Creating unexpected narratives
Museums are condensed reality. The fact that reality loses its context when displayed in a museum is compensated by the possibility of creating new narratives with pieces of reality that are normally distant or disconnected in the real world.
This workshop is an original narrative generator game. Participants will receive cards with content, clues and challenges and will use them to create unexpected narratives around a common subject. These exercises will show that in order to connect with audiences, science communicators and exhibition designers must recognise themselves as storytellers – not to distort the truth, but to help people connect with collections on a more human level, truly relevant to them. This will include speakers sharing short stories that raise questions about the advantages and disadvantages of using open/closed, singular/plural and chronological/thematic narratives.
Session speakers
Curator Text and Language
Staatliche Museen zu Berlin – Preußischer Kulturbesitz
Anna will share an example of an exhibition on a contentious topic which gains from including plural narratives. “Colonial Kamerun” at the Humboldt Forum in Berlin (opening in 2020) will offer different paths and perspectives around the objects and zoom into details of their histories to show how the different actors used various strategies to reach their objectives during German colonial rule.
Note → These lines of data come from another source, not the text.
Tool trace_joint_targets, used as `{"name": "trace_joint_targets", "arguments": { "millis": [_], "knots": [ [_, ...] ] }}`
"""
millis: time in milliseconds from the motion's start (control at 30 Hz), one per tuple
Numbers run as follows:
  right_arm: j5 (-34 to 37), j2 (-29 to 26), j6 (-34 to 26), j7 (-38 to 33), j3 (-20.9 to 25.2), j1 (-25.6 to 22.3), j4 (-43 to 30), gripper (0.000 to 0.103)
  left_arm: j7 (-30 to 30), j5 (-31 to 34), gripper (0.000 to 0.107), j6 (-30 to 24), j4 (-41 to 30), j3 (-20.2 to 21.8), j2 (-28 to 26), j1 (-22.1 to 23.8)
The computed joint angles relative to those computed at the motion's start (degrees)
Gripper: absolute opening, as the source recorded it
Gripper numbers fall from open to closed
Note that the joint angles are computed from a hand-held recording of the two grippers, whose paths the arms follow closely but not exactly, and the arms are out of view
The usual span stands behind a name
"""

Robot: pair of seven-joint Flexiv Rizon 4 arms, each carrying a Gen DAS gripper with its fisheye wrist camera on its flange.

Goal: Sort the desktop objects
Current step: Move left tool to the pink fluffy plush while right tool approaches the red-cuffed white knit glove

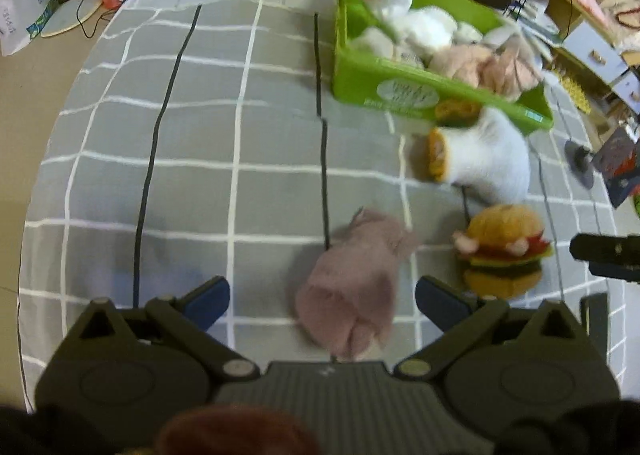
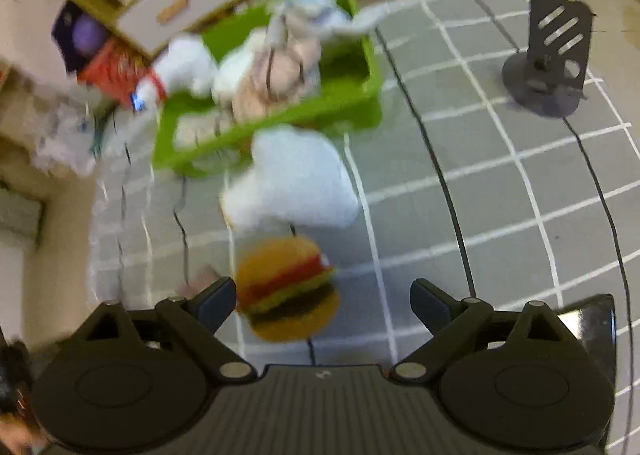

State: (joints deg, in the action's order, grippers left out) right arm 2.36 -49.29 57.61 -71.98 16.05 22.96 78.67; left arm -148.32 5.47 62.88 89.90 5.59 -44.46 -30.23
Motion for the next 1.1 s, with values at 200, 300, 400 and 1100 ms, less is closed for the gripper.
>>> {"name": "trace_joint_targets", "arguments": {
  "millis": [200,300,400,1100],
  "knots": [
    [-2.50,1.14,-1.02,-4.45,-0.24,0.06,4.80,0.095,0.89,-1.28,0.102,0.97,2.12,-1.61,-0.16,0.74],
    [-2.71,2.21,-1.36,-6.12,-0.19,-0.44,7.52,0.094,0.98,-2.17,0.102,2.66,3.29,-2.01,-0.19,0.89],
    [-3.33,3.18,-1.33,-7.21,-0.58,-0.61,9.92,0.094,1.27,-3.20,0.102,3.75,3.65,-2.24,-0.47,1.00],
    [-3.96,4.08,-2.62,-9.85,-0.62,-1.68,14.47,0.095,2.76,-11.95,0.097,10.39,4.18,-3.69,-3.60,0.89]
  ]
}}
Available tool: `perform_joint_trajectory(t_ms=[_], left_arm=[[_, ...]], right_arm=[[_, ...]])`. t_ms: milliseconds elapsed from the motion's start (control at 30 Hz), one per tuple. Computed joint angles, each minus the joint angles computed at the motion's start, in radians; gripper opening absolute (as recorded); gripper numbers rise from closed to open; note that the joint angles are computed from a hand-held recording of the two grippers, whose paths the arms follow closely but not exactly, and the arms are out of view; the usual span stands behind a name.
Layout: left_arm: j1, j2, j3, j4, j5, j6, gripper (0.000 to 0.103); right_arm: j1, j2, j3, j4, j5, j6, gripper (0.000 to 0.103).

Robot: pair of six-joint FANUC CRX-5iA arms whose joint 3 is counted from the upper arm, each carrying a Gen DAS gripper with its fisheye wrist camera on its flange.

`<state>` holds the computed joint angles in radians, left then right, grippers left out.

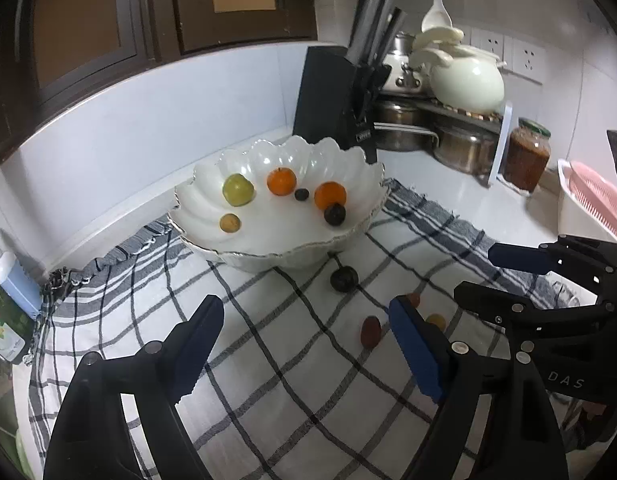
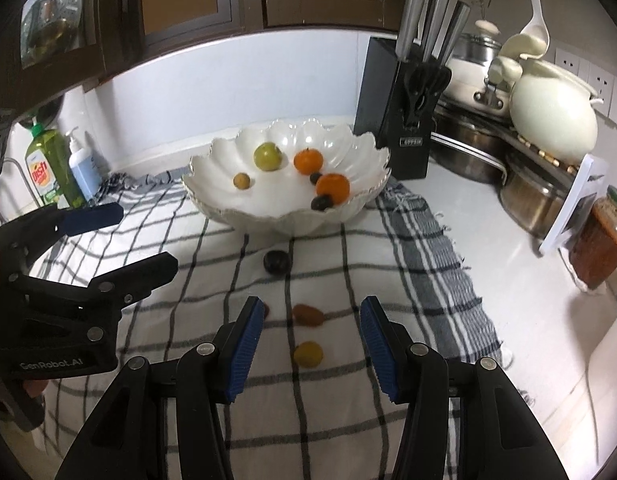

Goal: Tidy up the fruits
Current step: 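Withdraw both tools from the bowl toward the fruits on the cloth, then grasp the reddish-brown date with left tool while right tool grasps small yellow fruit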

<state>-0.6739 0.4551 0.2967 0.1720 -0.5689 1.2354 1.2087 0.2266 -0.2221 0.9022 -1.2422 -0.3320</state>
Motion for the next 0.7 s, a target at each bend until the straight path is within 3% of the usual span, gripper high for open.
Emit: perform_joint_trajectory(t_ms=[700], left_arm=[[-0.01, 0.076, -0.01, 0.097, -0.02, -0.147, 0.065]], right_arm=[[-0.019, 0.015, -0.042, -0.049, 0.102, -0.011, 0.046]])
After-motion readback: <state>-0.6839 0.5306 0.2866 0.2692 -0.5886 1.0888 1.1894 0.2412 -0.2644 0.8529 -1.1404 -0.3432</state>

International and Institutional Affairs
In science centres, we tend to prefer explicit and self-explanatory narratives as opposed to open ones. In her talk, Ines will present two pieces of headwear from the 17th century displayed at the Rijksmuseum and wonder what stories they suggest to visitors, that are not explicitly shown in the museum’s narrative. By giving these examples, Ines will reflect if and how science centres should/could offer more open narratives and what would be the benefits of that.
Director, Esplora & Chairperson National STEM Engagement Working Group
Clayton will talk about inter-generational narratives, in particular a project held by Esplora named "Grandma got STEAM", in which 5 grandmas (with a career in one of the areas of Science, Technology, Engineering, Arts and Mathematics) were chosen to work with a group of vulnerable youths and mentor them. In this process, a storytelling pack of cards was produced.
In her presentation Claudia will talk about two cases in which a science center (Parque Explora) participated in the creation of new narratives to tell stories that were not used to be considered typical of a science museum. The project called "The one thousand and five nights" with women displaced by the armed conflict in Colombia and the "Casa de la Memoria" Museum. She will talk about how the interaction of science communicators, historians, artists and the community involved served to build new languages. She will tell us which were the most difficult questions the team had to face and what tools were used to answer them.
Mariana will present a case study of a museum, whose narrative was based on a monography produced by a scholar specifically for that purpose. She will share the methodology used by the design team to transform the academic narrative into one that is more close to the visitor's approach to the subject.